_Exercise objective_
Whenever a line in this data holds the word "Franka", report that line in full.

[Dataset records]
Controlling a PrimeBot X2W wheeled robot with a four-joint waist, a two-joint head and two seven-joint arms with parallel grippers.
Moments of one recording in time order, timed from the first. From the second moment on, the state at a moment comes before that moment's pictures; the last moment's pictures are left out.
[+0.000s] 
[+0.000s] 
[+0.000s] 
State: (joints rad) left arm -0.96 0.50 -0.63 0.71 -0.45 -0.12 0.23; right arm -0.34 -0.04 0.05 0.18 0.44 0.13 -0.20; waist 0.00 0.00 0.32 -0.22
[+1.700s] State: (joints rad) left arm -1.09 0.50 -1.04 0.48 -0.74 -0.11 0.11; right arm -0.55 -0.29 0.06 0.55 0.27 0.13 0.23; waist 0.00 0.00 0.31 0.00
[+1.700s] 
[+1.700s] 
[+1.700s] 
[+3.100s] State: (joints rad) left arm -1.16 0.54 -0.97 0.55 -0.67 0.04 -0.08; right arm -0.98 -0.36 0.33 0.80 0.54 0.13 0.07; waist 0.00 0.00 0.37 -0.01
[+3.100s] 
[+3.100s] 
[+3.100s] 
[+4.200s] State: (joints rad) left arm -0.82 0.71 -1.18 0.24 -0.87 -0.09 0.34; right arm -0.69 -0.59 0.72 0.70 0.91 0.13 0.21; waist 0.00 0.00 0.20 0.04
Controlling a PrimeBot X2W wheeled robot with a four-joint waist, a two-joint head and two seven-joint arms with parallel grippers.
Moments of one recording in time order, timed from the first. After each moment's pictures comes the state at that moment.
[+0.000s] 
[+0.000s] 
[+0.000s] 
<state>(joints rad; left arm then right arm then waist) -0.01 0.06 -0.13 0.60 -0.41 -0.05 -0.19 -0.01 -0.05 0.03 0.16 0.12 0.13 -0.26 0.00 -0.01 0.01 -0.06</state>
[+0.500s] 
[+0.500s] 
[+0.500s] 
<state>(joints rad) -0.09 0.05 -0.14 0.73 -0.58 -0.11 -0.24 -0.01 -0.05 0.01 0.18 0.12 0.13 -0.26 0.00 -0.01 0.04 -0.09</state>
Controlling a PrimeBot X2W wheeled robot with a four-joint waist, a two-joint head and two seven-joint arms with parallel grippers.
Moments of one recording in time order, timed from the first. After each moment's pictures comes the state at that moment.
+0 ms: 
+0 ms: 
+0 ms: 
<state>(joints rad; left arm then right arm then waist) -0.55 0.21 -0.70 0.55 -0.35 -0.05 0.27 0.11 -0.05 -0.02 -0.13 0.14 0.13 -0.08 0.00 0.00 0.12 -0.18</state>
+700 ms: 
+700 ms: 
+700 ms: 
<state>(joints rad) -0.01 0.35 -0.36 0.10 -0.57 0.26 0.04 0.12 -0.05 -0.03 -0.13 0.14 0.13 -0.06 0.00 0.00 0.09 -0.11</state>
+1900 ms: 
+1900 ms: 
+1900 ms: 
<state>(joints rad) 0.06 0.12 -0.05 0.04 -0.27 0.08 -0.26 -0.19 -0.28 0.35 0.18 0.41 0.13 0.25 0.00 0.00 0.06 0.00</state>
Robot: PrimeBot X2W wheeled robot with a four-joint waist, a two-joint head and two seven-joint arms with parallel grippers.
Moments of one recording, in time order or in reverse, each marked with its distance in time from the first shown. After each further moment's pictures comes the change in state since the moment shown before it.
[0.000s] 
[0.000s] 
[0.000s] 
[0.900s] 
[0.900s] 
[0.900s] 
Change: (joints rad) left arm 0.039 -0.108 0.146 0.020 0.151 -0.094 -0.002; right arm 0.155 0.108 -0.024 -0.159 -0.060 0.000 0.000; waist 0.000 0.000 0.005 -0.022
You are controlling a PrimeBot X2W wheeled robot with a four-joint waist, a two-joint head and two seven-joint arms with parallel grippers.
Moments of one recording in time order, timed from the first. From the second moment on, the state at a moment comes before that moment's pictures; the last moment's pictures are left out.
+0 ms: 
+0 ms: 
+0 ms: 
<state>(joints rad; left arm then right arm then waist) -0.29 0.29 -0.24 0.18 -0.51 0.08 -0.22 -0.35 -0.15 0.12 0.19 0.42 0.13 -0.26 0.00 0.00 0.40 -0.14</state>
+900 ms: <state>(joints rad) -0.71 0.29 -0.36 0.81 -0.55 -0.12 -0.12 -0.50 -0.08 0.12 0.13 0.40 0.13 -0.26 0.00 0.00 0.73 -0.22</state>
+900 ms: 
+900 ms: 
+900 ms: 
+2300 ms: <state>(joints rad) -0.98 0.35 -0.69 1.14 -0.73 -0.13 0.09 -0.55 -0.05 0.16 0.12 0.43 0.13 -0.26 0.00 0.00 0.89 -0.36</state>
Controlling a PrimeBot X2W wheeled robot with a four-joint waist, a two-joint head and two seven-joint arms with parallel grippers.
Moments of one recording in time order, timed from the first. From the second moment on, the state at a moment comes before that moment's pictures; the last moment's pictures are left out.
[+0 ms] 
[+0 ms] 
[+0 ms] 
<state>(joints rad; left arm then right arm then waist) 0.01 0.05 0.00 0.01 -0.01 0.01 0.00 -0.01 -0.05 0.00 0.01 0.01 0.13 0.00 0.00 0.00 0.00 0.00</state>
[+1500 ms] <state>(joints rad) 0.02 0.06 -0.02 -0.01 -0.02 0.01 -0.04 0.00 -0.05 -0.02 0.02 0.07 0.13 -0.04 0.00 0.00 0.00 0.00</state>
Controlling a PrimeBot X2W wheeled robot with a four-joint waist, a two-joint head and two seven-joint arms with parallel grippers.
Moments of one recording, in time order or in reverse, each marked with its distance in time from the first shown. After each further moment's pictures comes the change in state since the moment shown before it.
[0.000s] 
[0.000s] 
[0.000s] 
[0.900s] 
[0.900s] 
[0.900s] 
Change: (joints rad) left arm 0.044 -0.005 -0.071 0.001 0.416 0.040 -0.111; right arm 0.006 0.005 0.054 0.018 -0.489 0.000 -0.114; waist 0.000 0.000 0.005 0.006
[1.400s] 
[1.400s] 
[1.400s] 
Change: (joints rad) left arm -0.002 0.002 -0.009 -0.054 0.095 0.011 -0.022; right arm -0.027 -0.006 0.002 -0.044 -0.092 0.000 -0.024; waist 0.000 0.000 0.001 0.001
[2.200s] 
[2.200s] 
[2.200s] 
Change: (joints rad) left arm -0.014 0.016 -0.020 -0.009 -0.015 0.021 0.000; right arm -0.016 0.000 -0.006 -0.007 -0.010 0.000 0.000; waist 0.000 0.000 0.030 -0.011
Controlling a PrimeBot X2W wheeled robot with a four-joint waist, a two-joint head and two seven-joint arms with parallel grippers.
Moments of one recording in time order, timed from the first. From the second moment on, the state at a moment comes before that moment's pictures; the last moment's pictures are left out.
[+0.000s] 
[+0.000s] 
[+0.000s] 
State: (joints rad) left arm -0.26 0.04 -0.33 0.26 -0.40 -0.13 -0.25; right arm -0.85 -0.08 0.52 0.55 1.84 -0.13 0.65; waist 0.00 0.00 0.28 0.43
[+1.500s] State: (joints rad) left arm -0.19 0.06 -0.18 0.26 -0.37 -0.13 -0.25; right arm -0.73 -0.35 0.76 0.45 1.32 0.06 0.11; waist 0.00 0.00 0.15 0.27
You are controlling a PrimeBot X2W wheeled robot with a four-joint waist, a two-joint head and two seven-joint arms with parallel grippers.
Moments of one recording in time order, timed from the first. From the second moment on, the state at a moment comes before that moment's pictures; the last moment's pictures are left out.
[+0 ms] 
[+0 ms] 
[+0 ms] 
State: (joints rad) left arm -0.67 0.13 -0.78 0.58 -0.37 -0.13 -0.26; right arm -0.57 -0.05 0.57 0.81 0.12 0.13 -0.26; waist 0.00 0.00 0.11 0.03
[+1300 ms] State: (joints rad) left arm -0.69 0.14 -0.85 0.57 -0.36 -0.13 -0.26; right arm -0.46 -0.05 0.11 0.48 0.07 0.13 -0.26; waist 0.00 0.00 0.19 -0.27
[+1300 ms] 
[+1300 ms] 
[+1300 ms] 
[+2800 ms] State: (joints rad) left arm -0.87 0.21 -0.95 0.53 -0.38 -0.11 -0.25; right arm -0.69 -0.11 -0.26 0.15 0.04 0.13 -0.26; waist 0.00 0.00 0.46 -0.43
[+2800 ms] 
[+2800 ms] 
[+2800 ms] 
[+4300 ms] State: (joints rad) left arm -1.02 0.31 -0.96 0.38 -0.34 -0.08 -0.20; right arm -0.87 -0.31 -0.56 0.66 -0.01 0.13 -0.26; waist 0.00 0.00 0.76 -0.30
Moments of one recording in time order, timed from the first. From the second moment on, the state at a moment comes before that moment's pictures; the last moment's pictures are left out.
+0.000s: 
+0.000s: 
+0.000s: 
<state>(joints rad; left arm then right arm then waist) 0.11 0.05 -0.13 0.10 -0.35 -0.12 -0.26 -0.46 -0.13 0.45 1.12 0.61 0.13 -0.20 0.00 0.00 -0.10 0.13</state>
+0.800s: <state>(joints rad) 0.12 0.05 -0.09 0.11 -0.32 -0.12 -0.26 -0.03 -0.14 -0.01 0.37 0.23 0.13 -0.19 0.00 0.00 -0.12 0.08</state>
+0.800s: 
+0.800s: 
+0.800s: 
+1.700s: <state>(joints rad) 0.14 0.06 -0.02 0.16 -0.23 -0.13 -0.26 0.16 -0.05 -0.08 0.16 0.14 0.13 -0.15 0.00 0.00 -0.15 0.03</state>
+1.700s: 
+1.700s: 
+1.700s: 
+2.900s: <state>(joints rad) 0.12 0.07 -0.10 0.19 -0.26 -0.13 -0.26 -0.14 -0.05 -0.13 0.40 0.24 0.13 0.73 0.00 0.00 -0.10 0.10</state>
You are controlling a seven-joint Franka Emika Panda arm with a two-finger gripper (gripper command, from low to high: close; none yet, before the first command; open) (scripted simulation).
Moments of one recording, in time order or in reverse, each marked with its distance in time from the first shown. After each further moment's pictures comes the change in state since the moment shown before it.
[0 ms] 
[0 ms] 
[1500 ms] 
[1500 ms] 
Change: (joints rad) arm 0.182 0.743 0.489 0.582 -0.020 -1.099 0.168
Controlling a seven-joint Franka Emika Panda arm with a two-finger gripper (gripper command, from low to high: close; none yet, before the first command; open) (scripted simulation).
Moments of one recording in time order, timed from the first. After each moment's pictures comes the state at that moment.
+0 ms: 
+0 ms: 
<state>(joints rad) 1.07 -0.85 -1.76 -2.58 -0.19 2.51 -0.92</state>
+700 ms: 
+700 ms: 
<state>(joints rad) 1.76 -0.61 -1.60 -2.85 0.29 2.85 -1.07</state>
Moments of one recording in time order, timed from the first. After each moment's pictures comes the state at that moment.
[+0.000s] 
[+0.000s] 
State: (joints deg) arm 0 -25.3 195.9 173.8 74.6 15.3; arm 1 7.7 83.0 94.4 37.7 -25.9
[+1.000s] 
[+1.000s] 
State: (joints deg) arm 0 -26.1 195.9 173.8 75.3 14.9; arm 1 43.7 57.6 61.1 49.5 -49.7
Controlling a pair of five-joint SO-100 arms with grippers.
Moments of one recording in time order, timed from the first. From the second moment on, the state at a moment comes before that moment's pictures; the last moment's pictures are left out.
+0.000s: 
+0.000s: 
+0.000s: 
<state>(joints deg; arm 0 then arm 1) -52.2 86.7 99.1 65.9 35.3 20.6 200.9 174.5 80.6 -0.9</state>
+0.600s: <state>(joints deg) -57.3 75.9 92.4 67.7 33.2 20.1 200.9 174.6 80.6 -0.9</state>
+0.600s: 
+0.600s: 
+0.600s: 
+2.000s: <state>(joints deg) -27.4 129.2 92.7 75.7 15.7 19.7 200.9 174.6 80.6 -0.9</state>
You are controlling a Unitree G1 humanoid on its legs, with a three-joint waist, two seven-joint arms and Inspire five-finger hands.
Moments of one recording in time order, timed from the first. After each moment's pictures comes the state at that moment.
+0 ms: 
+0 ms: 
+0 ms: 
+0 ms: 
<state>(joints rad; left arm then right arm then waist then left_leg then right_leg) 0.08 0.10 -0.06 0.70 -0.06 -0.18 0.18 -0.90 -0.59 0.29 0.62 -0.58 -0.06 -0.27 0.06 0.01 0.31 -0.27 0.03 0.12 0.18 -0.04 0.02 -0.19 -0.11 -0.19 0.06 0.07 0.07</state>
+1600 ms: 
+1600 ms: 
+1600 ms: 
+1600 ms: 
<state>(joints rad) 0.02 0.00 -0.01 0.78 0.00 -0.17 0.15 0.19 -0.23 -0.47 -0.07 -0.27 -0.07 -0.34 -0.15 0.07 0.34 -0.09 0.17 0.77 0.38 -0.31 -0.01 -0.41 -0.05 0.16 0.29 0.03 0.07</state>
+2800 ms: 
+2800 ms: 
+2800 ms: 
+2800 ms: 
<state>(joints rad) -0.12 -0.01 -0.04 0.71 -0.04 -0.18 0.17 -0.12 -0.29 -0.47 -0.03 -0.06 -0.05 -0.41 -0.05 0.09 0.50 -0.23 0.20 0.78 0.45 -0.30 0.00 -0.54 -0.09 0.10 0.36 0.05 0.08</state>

_Your solution_
You are controlling a seven-joint Franka Emika Panda arm with a two-finger gripper (gripper command, from low to high: close; none yet, before the first command; open) (scripted simulation).
Controlling a seven-joint Franka Emika Panda arm with a two-finger gripper (gripper command, from low to high: close; none yet, before the first command; open) (scripted simulation).

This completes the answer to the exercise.